| Stored entries |
==========

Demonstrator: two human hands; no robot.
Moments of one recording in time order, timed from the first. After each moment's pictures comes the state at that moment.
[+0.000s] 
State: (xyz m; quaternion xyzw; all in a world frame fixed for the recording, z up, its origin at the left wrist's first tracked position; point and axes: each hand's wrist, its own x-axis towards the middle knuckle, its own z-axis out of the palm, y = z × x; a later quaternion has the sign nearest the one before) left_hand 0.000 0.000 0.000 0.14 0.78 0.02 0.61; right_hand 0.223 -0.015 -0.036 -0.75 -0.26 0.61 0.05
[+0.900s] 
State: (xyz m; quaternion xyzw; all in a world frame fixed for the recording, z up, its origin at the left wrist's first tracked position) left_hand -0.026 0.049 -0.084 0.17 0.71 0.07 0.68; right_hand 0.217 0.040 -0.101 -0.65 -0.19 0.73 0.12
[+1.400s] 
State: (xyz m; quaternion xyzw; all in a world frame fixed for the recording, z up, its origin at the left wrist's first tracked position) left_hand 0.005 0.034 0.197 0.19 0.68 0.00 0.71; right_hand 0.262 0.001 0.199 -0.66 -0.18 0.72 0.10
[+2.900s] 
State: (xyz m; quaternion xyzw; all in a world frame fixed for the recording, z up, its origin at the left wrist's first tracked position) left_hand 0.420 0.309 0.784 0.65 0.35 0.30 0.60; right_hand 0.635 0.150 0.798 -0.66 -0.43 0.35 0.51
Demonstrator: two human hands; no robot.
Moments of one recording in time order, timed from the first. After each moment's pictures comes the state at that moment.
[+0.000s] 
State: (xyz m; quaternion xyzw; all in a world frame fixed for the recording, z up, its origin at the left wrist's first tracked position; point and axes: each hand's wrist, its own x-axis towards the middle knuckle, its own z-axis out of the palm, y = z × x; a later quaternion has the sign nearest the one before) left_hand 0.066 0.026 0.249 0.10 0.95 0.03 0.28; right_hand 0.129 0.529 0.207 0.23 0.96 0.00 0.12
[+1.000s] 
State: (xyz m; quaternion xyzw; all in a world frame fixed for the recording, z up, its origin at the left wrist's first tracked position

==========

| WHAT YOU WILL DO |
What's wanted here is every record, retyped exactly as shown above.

| SOLUTION FOR THIS EXERCISE |
Demonstrator: two human hands; no robot.
Moments of one recording in time order, timed from the first. After each moment's pictures comes the state at that moment.
[+0.000s] 
State: (xyz m; quaternion xyzw; all in a world frame fixed for the recording, z up, its origin at the left wrist's first tracked position; point and axes: each hand's wrist, its own x-axis towards the middle knuckle, its own z-axis out of the palm, y = z × x; a later quaternion has the sign nearest the one before) left_hand 0.000 0.000 0.000 0.14 0.78 0.02 0.61; right_hand 0.223 -0.015 -0.036 -0.75 -0.26 0.61 0.05
[+0.900s] 
State: (xyz m; quaternion xyzw; all in a world frame fixed for the recording, z up, its origin at the left wrist's first tracked position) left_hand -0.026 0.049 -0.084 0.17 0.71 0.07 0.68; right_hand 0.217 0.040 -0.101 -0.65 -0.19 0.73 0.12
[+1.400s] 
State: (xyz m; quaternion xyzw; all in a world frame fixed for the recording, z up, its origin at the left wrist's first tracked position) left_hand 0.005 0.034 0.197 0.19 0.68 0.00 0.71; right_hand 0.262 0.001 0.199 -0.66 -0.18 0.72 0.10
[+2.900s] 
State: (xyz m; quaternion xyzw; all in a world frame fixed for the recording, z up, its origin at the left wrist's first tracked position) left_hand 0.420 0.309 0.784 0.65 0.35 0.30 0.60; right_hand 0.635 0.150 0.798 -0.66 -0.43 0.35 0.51
Demonstrator: two human hands; no robot.
Moments of one recording in time order, timed from the first. After each moment's pictures comes the state at that moment.
[+0.000s] 
State: (xyz m; quaternion xyzw; all in a world frame fixed for the recording, z up, its origin at the left wrist's first tracked position; point and axes: each hand's wrist, its own x-axis towards the middle knuckle, its own z-axis out of the palm, y = z × x; a later quaternion has the sign nearest the one before) left_hand 0.066 0.026 0.249 0.10 0.95 0.03 0.28; right_hand 0.129 0.529 0.207 0.23 0.96 0.00 0.12
[+1.000s] 
State: (xyz m; quaternion xyzw; all in a world frame fixed for the recording, z up, its origin at the left wrist's first tracked position

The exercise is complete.